In [None]:
import torch
import torch.nn as nn
from torch.utils.data import Dataset, DataLoader
import pandas as pd
from sklearn.model_selection import train_test_split
from transformers import AutoTokenizer, BertModel
import numpy as np

# GPU 사용 가능 여부 확인 및 설정
device = torch.device("cuda:0" if torch.cuda.is_available() else "cpu")
print(f"Using device: {device}")

In [None]:
def load_and_preprocess_data():
    main_file_path = '/local_datasets/AACommu/test/train_data_cafe_5000.json' 
    
    # 1. 메인 데이터 로드 (JSON)
    try:
        df_combined = pd.read_json(main_file_path)

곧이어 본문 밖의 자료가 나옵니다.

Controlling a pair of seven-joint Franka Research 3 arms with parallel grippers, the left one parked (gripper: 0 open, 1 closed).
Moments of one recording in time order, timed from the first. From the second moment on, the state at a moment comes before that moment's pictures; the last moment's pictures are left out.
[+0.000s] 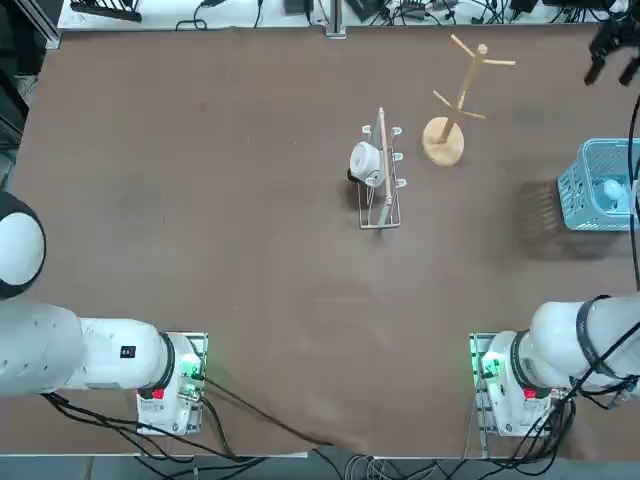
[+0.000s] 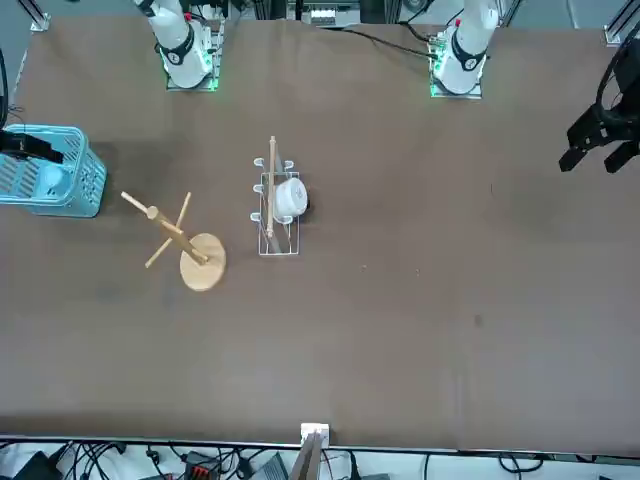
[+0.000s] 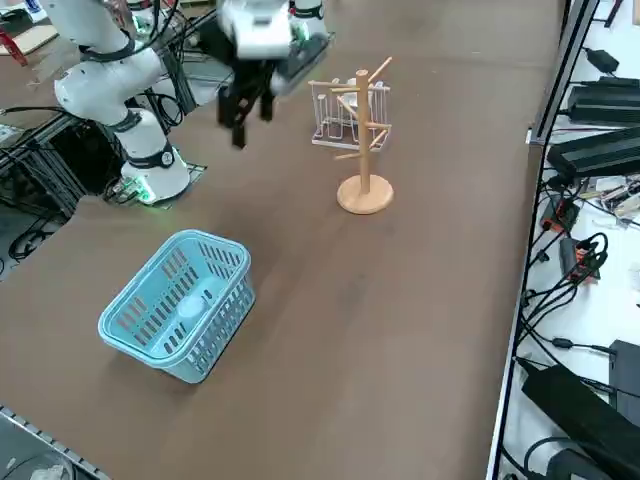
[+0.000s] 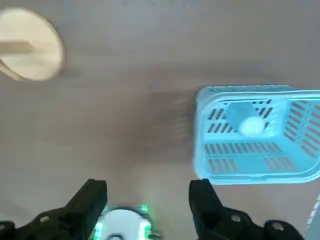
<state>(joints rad) -0.33 0.09 0.04 -1.69 -0.08 1.50 -0.24</state>
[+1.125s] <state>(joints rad) -0.70 0.08 0.04 -2.27 -0.09 2.37 -0.88</state>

        df_combined['label'] = 0
        df_combined.loc[df_combined.index % 2 == 0, 'label'] = 1 # 짝수 인덱스에 레이블 1 부여
        df_combined['text'] = df_combined['input_text']
        df_combined = df_combined.loc[:, ['text', 'label']]
    except FileNotFoundError:
        # 파일이 없을 경우 예시 데이터 생성
        print(f"⚠️ Warning: {main_file_path} not found. Using dummy data.")
        df_combined = pd.DataFrame({
            'text': ["JSON 파일 하나만 사용합니다.", "오늘의 학습 주제는 BERT입니다.", "데이터셋을 단일 파일로 구성했습니다."], 
            'label': [0, 1, 0]
        })
        
    # 텍스트 정제, 레이블 인코딩 등의 추가 전처리 로직을 여기에 삽입 (필요시)
    
    print(f"Total data size (Single JSON): {len(df_combined)}")
    
    # 필수 컬럼(text, label)이 있는지 확인 
    if 'text' not in df_combined.columns or 'label' not in df_combined.columns:
        raise ValueError("DataFrame must contain 'text' and 'label' columns.")
        
    return df_combined

In [None]:
class TextDataset(Dataset):
    def __init__(self, texts, labels, tokenizer, max_len):
        self.texts = texts
        self.labels = labels
        self.tokenizer = tokenizer
        self.max_len = max_len

    def __len__(self):
        return len(self.texts)

    def __getitem__(self, item):
        text = str(self.texts[item])
        label = self.labels[item]

        encoding = self.tokenizer.encode_plus(
            text,
            add_special_tokens=True,
            max_length=self.max_len,
            return_token_type_ids=False,
            padding='max_length',
            return_attention_mask=True,
            return_tensors='pt',
            truncation=True
        )

        return {
            'text': text,
            'input_ids': encoding['input_ids'].flatten(),
            'attention_mask': encoding['attention_mask'].flatten(),
            'labels': torch.tensor(label, dtype=torch.long)
        }

# 데이터 준비
df = load_and_preprocess_data()

# 모델 설정 (예: 한국어 BERT 기반 모델)
MODEL_NAME = "klue/bert-base"
MAX_LEN = 128
BATCH_SIZE = 16

# 토크나이저 초기화
tokenizer = AutoTokenizer.from_pretrained(MODEL_NAME)

# 학습/검증 데이터 분리
# 레이블이 없거나 불균형할 경우 stratify 옵션 조정 필요
df_train, df_val = train_test_split(df, test_size=0.1, random_state=42, stratify=df['label'])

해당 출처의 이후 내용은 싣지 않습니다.